#### [Your assignment]
Return an exact copy of the entries, skipping any picture you find.

★ ★ ★ ★

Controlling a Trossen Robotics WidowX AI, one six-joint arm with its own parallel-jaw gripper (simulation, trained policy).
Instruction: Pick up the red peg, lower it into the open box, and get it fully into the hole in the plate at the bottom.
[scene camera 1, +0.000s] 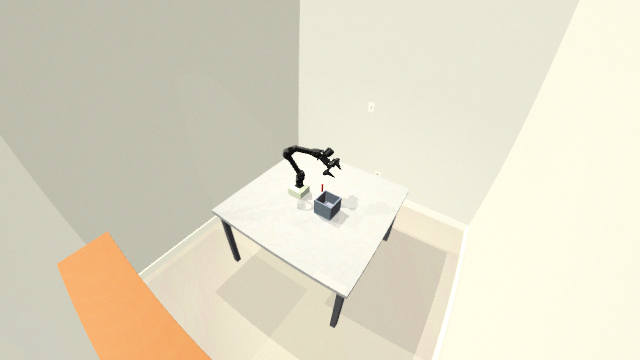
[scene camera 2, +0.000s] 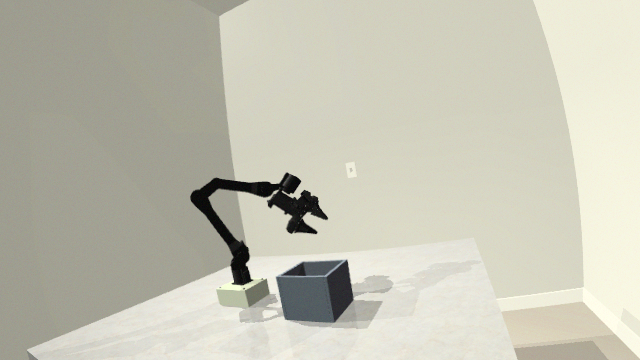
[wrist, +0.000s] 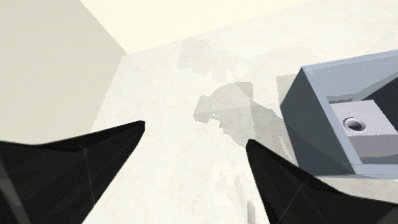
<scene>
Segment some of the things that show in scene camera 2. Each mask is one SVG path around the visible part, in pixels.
My gripper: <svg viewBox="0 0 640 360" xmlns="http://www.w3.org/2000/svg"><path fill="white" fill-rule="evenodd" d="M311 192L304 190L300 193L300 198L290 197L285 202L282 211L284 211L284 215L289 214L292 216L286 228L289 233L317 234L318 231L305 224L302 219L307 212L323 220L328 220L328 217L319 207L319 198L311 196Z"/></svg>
A grey box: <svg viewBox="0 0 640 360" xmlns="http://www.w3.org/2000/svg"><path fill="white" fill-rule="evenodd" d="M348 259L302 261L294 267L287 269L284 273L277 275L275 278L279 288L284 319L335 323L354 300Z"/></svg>
</scene>
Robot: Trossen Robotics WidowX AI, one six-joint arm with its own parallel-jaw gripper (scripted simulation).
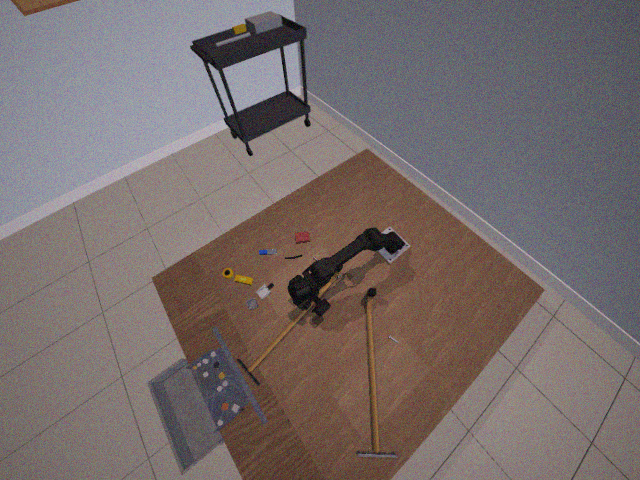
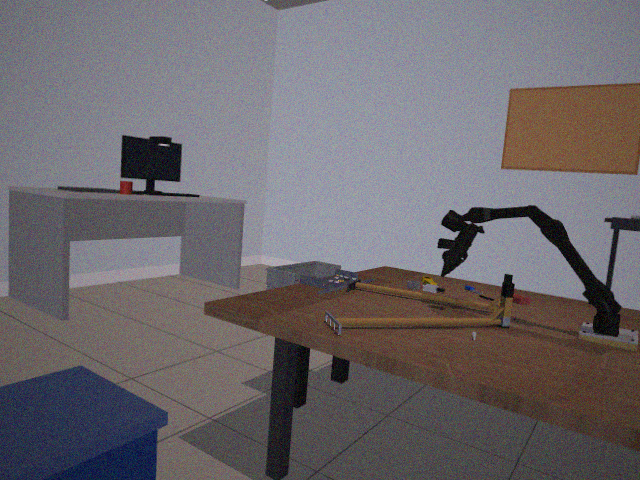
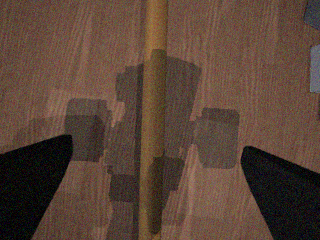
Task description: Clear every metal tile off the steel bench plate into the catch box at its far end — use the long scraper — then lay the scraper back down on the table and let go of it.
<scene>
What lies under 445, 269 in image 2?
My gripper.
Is my gripper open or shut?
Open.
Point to a long scraper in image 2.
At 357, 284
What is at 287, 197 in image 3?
My gripper.
</scene>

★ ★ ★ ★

#### [Solved exercise]
Controlling a Trossen Robotics WidowX AI, one six-joint arm with its own parallel-jaw gripper (simulation, trained policy).
Instruction: Pick up the red peg, lower it into the open box, and get it fully into the hole in the plate at the bottom.
[scene camera 1, +0.000s] 
[scene camera 2, +0.000s] 
[wrist, +0.000s] 
<scene>
Segment some of the things that show in scene camera 2. Each mask is one SVG path around the visible part, in pixels.
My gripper: <svg viewBox="0 0 640 360" xmlns="http://www.w3.org/2000/svg"><path fill="white" fill-rule="evenodd" d="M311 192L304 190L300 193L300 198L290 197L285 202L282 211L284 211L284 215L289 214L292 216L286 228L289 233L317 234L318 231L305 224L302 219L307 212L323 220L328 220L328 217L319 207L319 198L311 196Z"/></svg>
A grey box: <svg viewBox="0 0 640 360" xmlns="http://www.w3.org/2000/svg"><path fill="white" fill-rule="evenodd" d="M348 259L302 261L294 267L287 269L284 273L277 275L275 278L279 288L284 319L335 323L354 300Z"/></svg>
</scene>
Robot: Trossen Robotics WidowX AI, one six-joint arm with its own parallel-jaw gripper (scripted simulation).
Task description: Clear every metal tile off the steel bench plate into the catch box at its far end — use the long scraper — then lay the scraper back down on the table and let go of it.
<scene>
What lies under 445, 269 in image 2?
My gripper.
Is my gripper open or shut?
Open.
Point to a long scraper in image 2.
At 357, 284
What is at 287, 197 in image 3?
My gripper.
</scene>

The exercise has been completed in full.